Martin Scorsese has something important on his mind. No, not Marvel movies; he’s made it clear that those are dangerously unimportant. It’s legacy. Scorsese’s career has long been inextricable from the legacy of cinema: he helped spearhead the New Hollywood of the 70s, a bygone era when the biggest movies were steered by artistic vision; he founded The Film Foundation and the World Cinema Foundation, the leading non-profits in film preservation; and he democratizes the craft by financing movies from women and people of color. And now, in his older years, he’s more cognizant than ever of the legacy he’s leaving behind—and of the dwindling time he has left to do so. According to Scorsese himself, making The Irishman was “learning to die”.

Indeed, The Irishman is a film that’s intimately concerned with the endgame. No, not that endgame; the ultimate endgame—the end from which there’s no return, a concept that proves difficult to grasp for the movies that draw Scorsese’s ire. The Irishman chronicles the life of Frank Sheeran, a mafia hitman who spent his final days confessing to high-profile crimes. Those confessions were documented in the 2004 memoir I Heard You Paint Houses, but many of Sheeran’s claims were later discredited, rendering the memoir a potential work of fiction. That’s no matter to Scorsese, though, who reworks the story into a parable about passing away.

The Irishman opens on those final days of Sheeran’s life, taking us through his nursing home in a winding Steadicam shot reminiscent of Goodfellas’ Copacabana entrance. This allusion immediately clothes The Irishman in the garb of Goodfellas and Casino: Scorsese is again tracking the rise and fall of historical American gangsters. But where his past films ended with the twilight of gangsters’ careers, The Irishman marches on to a more distant twilight—imagine if Goodfellas went on for an additional hour, watching Henry Hill adjust to life as a “schnook”, as he so memorably lamented in the film’s final line. The intrusion of law into a criminal enterprise is not the end of a gangster’s story. The Irishman coaxes us into that mindset by unleashing the specter of death posthaste—even characters’ introductory title cards include details of their demise.

The first couple hours of The Irishman follow Sheeran as he intermingles with these doomed personalities. After working for mobster Russell Bufalino as a house painter (read: blood splatterer), he’s enlisted by labor union leader Jimmy Hoffa—a name that’ll ring as famous, infamous, or unfamiliar, depending on your background and age. The bulk of the movie consists of Sheeran’s exploits with Hoffa and Bufalino, variably working with or against each other as the tides of the underworld turn. With sharp dialogue from Schindler’s List scribe Steven Zaillian and reliable chemistry between De Niro, Pacino, and Pesci—actors with their own self-reflexive legacies—the first hours of The Irishman are replete with indelible mafia tales.
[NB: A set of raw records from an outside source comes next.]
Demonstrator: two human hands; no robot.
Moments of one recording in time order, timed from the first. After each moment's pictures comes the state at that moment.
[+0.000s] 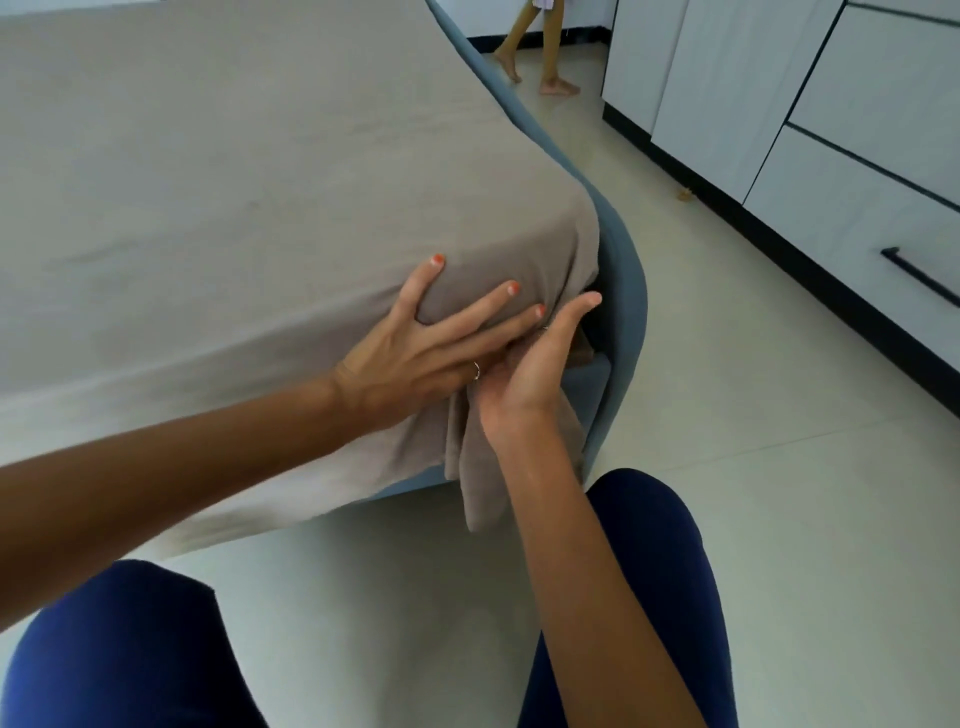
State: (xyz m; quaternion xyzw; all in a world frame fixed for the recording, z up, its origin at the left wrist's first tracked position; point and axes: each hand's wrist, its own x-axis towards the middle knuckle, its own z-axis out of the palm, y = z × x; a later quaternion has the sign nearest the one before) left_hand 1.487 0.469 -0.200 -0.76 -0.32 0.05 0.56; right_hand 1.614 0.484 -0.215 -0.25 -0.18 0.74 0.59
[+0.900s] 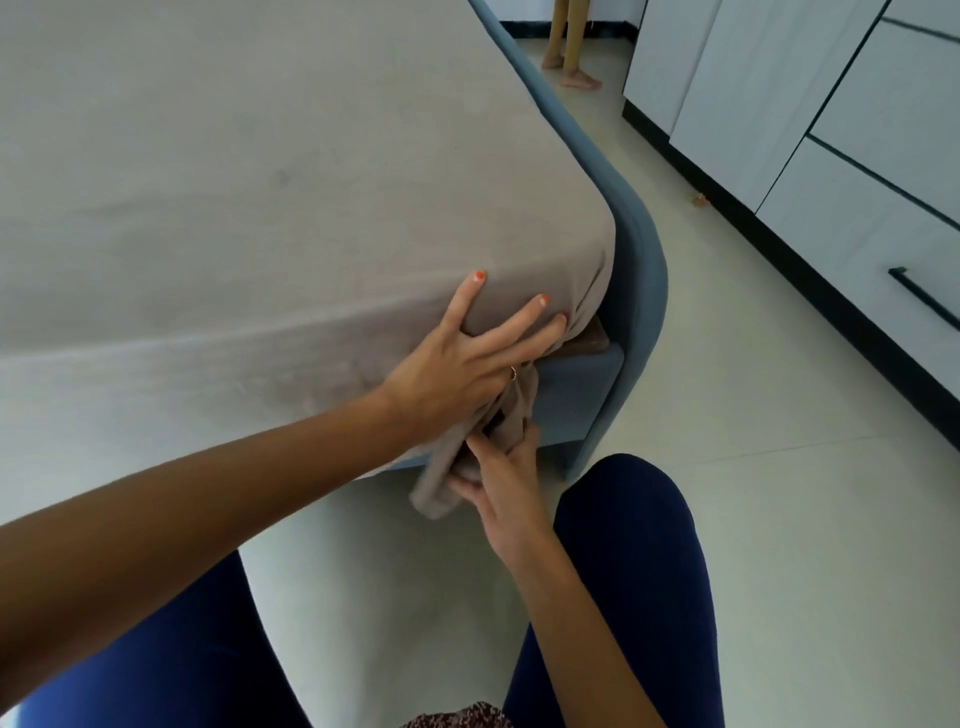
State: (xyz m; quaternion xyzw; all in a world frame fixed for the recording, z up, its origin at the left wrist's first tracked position) left_hand 1.513 0.454 -0.227 -0.77 -0.39 0.07 0.50; right_hand 1.623 0.415 -0.288 -0.44 -0.25 0.75 0.42
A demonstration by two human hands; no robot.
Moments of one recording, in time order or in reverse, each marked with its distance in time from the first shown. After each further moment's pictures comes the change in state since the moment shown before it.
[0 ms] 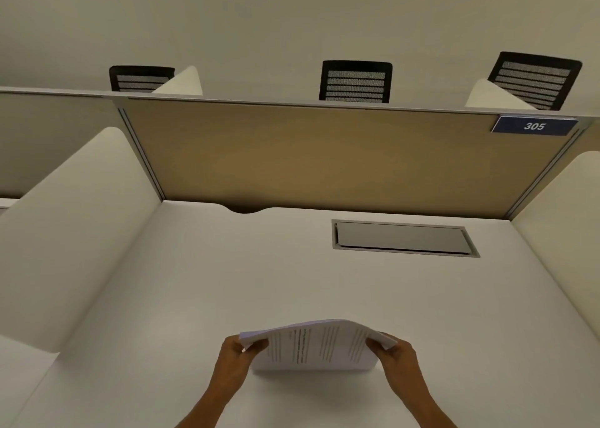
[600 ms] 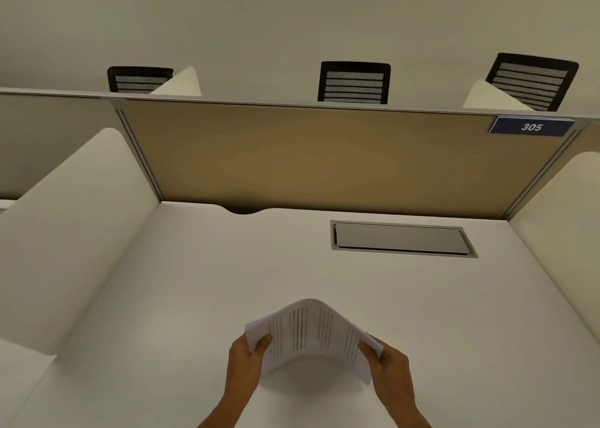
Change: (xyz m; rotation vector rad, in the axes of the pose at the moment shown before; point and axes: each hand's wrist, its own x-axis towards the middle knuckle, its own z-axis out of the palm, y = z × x) left_hand -0.002 -0.006 0.032 -0.023 0.140 0.017; right_hand -0.016 0.000 0.023 0.069 0.116 -0.021
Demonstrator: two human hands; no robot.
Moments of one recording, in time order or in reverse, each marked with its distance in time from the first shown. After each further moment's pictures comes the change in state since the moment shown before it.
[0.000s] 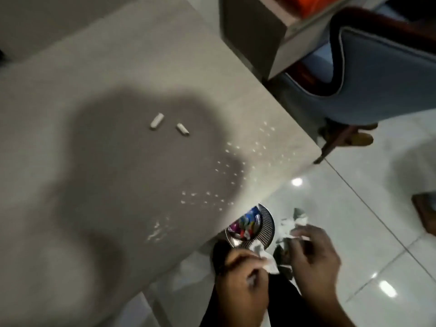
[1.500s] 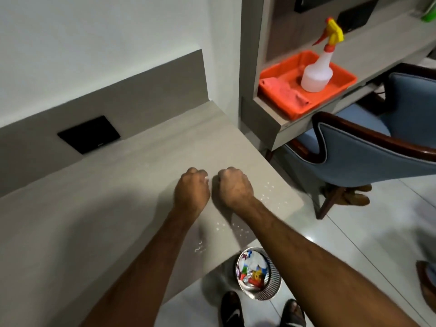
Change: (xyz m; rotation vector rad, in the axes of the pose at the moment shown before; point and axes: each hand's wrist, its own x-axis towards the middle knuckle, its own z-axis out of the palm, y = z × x) left_hand 0.188 0.106 -0.168 0.690 0.201 0.252; right_hand 0.086 -0.265 0.112 -0.666 -0.505 -0.485
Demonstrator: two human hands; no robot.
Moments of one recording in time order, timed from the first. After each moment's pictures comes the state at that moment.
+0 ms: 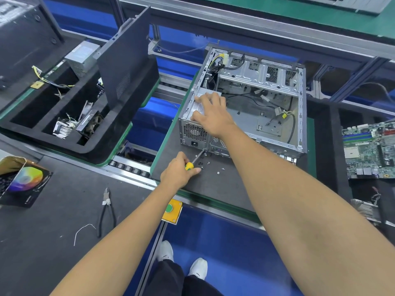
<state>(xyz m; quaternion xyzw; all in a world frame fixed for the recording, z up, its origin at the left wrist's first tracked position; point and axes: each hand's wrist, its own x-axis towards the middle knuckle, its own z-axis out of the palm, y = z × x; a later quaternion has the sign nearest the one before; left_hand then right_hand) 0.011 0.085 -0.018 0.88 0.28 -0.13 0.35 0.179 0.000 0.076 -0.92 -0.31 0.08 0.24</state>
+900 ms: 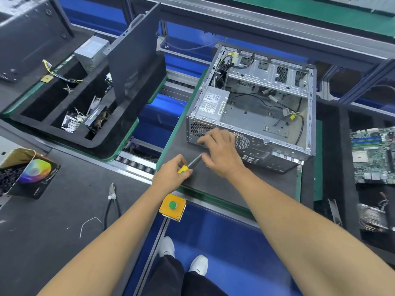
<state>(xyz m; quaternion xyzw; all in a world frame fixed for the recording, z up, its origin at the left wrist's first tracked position) -0.022 0.116 -0.032 0.89 0.23 -0.06 0.38 0.100 -0.047 0.018 -0.84 -0.46 -0.13 0.25</state>
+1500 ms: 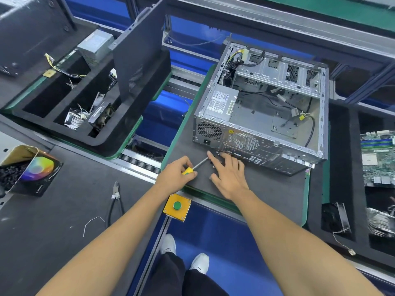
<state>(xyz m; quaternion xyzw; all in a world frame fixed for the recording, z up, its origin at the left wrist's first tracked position) -0.025 0.126 -0.037 0.88 0.21 -0.08 0.42 0.073 -0.073 -0.061 -0.94 -0.33 0.10 0.07</state>
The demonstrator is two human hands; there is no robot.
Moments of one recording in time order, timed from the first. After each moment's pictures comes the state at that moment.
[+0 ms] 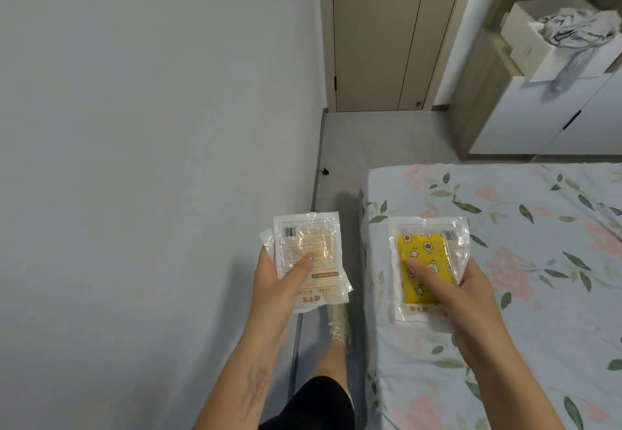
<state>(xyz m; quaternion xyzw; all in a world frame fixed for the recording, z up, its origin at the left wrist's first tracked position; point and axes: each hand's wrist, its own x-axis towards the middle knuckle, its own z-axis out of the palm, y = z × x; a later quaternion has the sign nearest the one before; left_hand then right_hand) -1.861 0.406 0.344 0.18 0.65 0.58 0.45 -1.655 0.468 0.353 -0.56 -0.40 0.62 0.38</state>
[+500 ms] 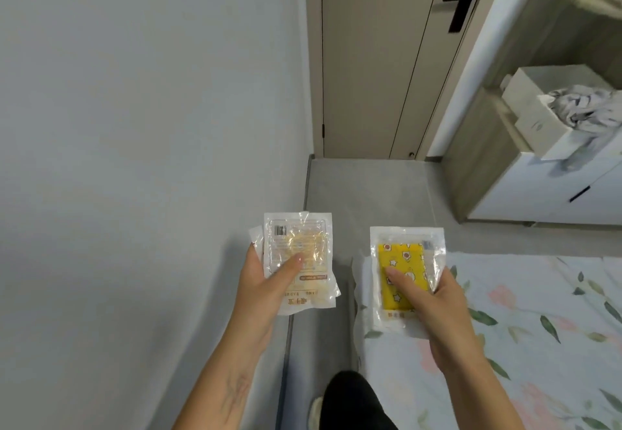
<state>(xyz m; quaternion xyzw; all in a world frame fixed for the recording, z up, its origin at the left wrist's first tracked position) -1.986 0.748 0.370 0.21 0.62 0.60 0.47 -1.785 0.802 0.359 -0.55 -0.41 0.61 0.40</state>
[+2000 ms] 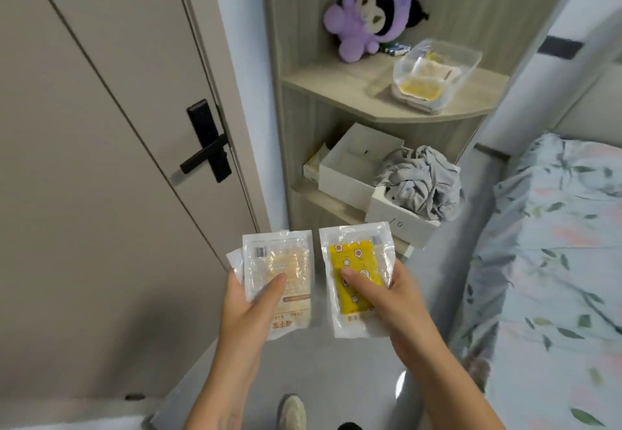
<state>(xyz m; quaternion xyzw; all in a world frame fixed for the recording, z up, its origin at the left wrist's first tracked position) -1.900 1.689 0.385 0.45 0.47 0.34 0.68 -1.753 1.594 0.393 -0.64 -0.14 0.42 0.63</state>
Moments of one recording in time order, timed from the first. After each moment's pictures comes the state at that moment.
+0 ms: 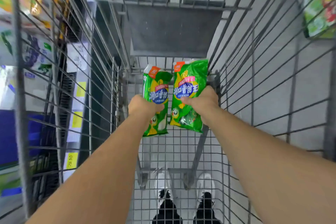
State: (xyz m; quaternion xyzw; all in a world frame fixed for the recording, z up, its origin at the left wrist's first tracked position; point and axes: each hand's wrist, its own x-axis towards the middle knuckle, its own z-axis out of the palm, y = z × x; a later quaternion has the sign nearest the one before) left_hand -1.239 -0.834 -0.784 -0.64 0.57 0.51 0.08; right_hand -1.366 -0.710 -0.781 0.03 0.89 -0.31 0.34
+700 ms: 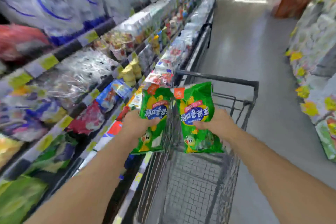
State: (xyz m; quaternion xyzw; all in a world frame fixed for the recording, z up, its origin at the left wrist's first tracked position) left_hand -1.093 -0.796 -0.280 -0.57 0.58 0.54 -0.23; right_hand -1.322 -0.681 -0.296 -0.38 0.76 -0.40 0.35
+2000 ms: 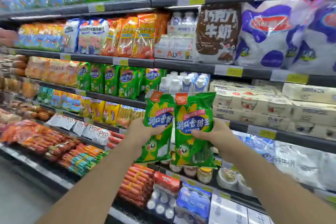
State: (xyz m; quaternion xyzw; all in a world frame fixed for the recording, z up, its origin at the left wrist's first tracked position) left_hand -0.288 -0.102 -0.074 -0.71 0.12 0.15 -0.68; right_hand -0.377 -0.315 -0.093 -0.74 0.15 -0.14 0.64
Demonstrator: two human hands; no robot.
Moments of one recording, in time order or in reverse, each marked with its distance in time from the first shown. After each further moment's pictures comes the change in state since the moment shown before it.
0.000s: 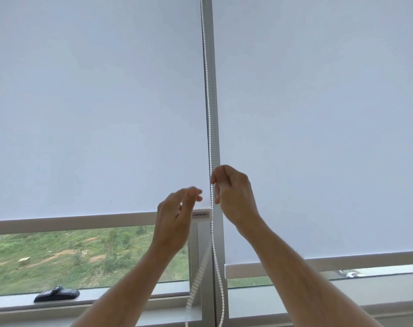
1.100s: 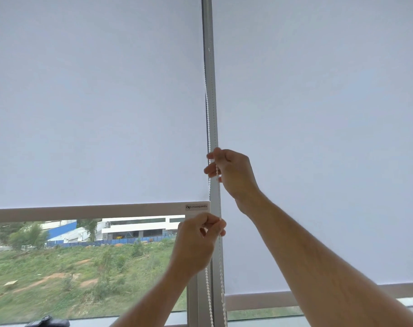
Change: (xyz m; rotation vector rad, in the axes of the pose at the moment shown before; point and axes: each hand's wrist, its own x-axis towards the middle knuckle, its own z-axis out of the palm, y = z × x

In keeping with Scorsese’s late-period work, these tales are circuitous and laid-back, which is accentuated by a score that’s practically easy listening. Veteran editor Thelma Schoonmaker keeps things moving along at a clip, despite the length and relaxed pace. But even if The Irishman never bores, it’s hard to escape the feeling that it doesn’t build. As the first hours of the movie meander through decades of events, a cohesive sense of causality is lost, and scenes commence without shrewd regard for what came before. It’s almost as if we’re watching Sheeran’s dying fever dream of his past—absorbing, but disorienting.

But then The Irishman enters its final hour, and it all comes together with a crushing blow. We’re reminded that we are, in fact, hearing Sheeran’s stories from his end-of-life perspective. The life of a gangster continues past prison sentences, past the witness protection program, past egg noodles and ketchup. At some point, the trail goes cold, and your past isn’t going to keep you warm. The Irishman’s denouement reaches a level of poignancy rivaled in Scorsese’s oeuvre only by Silence: every mafia brute is an eventual old man, and in that ultimate culmination, they shall know what their legacy hath wrought. It’s a conclusion that bookends a major part of Scorsese’s legacy, something like The Godfather Part III done right. It also finds Robert De Niro, Scorsese’s longtime muse, at the height of his acting ability—De Niro musters a performance that might be a career-best.

Though The Irishman’s ending does a marvelous job of validating what precedes it, the memory still remains of those middle hours, when the looseness of Sheeran’s recollections had not yet been subverted. But it’s a small mark on the experience—just as small as the occasional foibles of the de-aging effects—and it doesn’t lessen the staying power of The Irishman, a definitive film with its eyes on the finish line.